At least three developments have occurred in the field of electronic circuits and systems which have made crystal-controlled clocking systems troublesome. Clocking rates, even in relatively inexpensive systems, have risen dramatically. Sending these high-frequency clock pulses coursing in conductors throughout an electronic system invites radio-like radiation and coupling of the clock pulses to functional signal conductors. Long conductors carrying very high frequency clock or timing pulses introduces a great potential for cross-talk and resultant disruption of the signal streams. Besides internal system problems from such radiation, the generation of and escape of such radiation might also exceed limits set by the U.S. FCC as well as the authorities of other countries.
The progress in microminiaturization of electronic components and circuits has further enhanced the potential for cross-talk of clock pulses into functional signal conductors by making the associated electrical components smaller. These smaller electronic components are thus more sensitive to small charges injected by cross-talk into their associated conductors.
As the integrated circuit components have gotten smaller, it would seem that their associated conductors would have gotten shorter and less likely to receive substantial amounts of cross-talk-linked electrical charge as a result of radiations from the high-frequency clock conductors. However, the sizes of systems have also grown. Therefore, the conductor lengths have not shortened as much as the component sizes have shrunk and the clock frequencies have increased.
One common approach to shortening the conductor paths that carry high-frequency clock pulses is to place a crystal oscillator next to each very large scale integrated circuit (VLSI). This can get expensive and uses an inordinate amount of circuit board area. The use of a great many individual crystal oscillators also multiplies the number of the less-reliable components that could fail and cause a system failure. That only compounds the reliability problem with the use of crystal oscillators. It also makes it difficult to control the phasing between the several VLSI chips in a system.
With so much integrated circuitry on a single printed circuit board, power budgeting can become a problem.
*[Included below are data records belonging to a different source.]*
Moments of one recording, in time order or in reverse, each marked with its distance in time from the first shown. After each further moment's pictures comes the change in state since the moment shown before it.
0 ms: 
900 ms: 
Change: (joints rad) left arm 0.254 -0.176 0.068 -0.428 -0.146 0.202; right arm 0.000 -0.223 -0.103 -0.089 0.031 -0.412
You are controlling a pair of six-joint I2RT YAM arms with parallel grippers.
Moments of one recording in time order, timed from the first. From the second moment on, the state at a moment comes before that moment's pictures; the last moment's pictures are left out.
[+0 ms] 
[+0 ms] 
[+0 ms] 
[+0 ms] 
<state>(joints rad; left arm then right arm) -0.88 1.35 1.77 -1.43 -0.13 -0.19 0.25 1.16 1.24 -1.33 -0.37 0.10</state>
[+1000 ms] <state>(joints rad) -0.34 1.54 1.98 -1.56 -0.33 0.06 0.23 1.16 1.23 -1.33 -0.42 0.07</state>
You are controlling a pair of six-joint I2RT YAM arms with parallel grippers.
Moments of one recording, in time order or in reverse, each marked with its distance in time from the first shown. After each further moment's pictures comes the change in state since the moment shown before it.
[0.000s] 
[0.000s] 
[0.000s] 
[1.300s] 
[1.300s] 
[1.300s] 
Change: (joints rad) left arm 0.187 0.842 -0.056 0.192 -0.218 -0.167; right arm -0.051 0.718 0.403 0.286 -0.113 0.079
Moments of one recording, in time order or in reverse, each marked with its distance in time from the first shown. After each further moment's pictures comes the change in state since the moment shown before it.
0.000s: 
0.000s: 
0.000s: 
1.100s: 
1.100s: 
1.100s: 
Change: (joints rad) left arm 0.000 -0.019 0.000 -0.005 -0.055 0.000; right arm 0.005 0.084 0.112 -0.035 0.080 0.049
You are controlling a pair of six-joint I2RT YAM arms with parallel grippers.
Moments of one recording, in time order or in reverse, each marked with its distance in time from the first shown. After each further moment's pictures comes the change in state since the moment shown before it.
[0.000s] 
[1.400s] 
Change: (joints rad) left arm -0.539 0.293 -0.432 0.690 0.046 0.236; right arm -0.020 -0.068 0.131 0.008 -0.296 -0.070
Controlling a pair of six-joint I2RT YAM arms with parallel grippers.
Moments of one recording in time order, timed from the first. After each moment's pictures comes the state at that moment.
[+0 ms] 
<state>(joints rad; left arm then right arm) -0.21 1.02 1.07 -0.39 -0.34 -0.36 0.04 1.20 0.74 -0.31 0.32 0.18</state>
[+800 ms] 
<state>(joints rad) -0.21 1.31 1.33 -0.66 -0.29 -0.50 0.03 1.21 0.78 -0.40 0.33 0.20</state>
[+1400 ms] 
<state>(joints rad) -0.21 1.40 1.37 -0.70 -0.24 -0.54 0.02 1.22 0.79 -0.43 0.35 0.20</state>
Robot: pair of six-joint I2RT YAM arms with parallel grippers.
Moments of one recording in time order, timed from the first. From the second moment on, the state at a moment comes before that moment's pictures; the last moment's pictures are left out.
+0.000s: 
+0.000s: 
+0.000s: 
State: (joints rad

If too many things happen simultaneously, current surges can be experienced by the various DC voltage sources that supply the printed circuit board.
There have been attempts to attack the crystal clock reliability problem by providing two or more crystal clocks. Then, various ways are found to choose the better of two--for example, by noting if one is going as much as half as fast as the other. Another approach is to rectify the output of the clock and look at the average voltage level of the rectified and filtered output. A low filtered output voltage means that the associated oscillator has either stopped or has slowed appreciably. Alternatively, three or more oscillators can be provided and their outputs compared. Then the two out of three that agree are selected, and one of those two is then used.
Most of the schemes that use multiple crystal oscillators and then switch between them pay little attention to the possible system consequences that might result from abrupt phase changes in the system clock.